EXERCISE GOAL:
Copy every line of the material below word for word.

THE DATA:
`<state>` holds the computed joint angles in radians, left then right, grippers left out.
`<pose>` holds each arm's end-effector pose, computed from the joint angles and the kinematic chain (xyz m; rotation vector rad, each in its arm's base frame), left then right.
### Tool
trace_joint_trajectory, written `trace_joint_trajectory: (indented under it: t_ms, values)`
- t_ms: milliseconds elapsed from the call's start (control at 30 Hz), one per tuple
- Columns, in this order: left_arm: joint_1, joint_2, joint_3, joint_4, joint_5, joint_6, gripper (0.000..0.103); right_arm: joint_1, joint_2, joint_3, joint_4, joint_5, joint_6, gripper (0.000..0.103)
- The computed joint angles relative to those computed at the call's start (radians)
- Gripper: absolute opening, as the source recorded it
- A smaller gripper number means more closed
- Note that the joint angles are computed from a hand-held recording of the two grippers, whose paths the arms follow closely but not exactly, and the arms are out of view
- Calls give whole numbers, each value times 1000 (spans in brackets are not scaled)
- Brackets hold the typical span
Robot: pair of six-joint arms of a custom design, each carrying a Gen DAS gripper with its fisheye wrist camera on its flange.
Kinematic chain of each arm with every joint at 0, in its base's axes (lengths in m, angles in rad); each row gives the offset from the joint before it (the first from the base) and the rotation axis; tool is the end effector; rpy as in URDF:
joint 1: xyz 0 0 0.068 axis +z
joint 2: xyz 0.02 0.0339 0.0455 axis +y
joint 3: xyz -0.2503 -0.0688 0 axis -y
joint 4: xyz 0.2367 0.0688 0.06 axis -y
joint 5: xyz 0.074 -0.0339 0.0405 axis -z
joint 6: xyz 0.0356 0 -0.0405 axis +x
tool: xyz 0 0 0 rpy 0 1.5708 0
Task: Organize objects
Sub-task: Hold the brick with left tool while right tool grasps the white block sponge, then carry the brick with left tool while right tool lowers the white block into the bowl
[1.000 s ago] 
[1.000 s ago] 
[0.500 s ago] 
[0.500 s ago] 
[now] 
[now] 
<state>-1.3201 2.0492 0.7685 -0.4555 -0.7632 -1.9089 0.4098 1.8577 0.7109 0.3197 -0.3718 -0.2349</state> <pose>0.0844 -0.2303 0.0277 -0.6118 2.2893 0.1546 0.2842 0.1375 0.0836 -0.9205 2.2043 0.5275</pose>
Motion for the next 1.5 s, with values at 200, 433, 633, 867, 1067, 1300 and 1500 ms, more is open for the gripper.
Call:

YOUR RESPONSE:
`<state>` holds the computed joint angles in radians, left then right, grippers left out.
`<pose>` holds each arm's end-effector pose, computed from the joint angles and the kinematic chain (xyz m; rotation vector rad, each in its arm's base frame), left then right.
### Tool
trace_joint_trajectory, written `trace_joint_trajectory: (indented under it: t_ms, values)`
- t_ms: milliseconds elapsed from the call's start (control at 30 Hz), one per tuple
- Columns, in this order: left_arm: joint_1, joint_2, joint_3, joint_4, joint_5, joint_6, gripper (0.000..0.103); right_arm: joint_1, joint_2, joint_3, joint_4, joint_5, joint_6, gripper (0.000..0.103)
- The computed joint angles relative to those computed at the call's start (radians)
- Gripper: absolute opening, as the source recorded it
- A smaller gripper number means more closed
- Note that the joint angles are computed from a hand-held recording of the two grippers, whose paths the arms follow closely but not exactly, and the arms are out of view
- Calls give whole numbers, each value times 1000 (spans in brackets are not scaled)
- Brackets hold the typical span
Robot: pair of six-joint arms of a custom design, each carrying a Gen DAS gripper with its fisheye wrist camera on its flange.
Kinematic chain of each arm with every joint at 0, in its base's axes (lengths in m, angles in rad); each row gives the offset from the joint before it (the first from the base) and the rotation axis; tool is the end effector; rpy as in URDF:
joint 1: xyz 0 0 0.068 axis +z
joint 2: xyz 0.02 0.0339 0.0455 axis +y
joint 3: xyz -0.2503 -0.0688 0 axis -y
joint 4: xyz 0.2367 0.0688 0.06 axis -y
joint 5: xyz 0.074 -0.0339 0.0405 axis -z
joint 6: xyz 0.0356 0 -0.0405 axis +x
tool: xyz 0 0 0 rpy 0 1.5708 0
Task: Organize objects
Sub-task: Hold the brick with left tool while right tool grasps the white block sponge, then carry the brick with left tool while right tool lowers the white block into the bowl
[1.000 s ago] 
[1.000 s ago] 
[0.500 s ago] 
[0.500 s ago] 
[now] 
[now] 
<state>-1.3201 2.0492 0.7685 -0.4555 -0.7632 -1.9089 0.4098 1.8577 0.7109 0.3197 -0.3718 -0.2349</state> <pose>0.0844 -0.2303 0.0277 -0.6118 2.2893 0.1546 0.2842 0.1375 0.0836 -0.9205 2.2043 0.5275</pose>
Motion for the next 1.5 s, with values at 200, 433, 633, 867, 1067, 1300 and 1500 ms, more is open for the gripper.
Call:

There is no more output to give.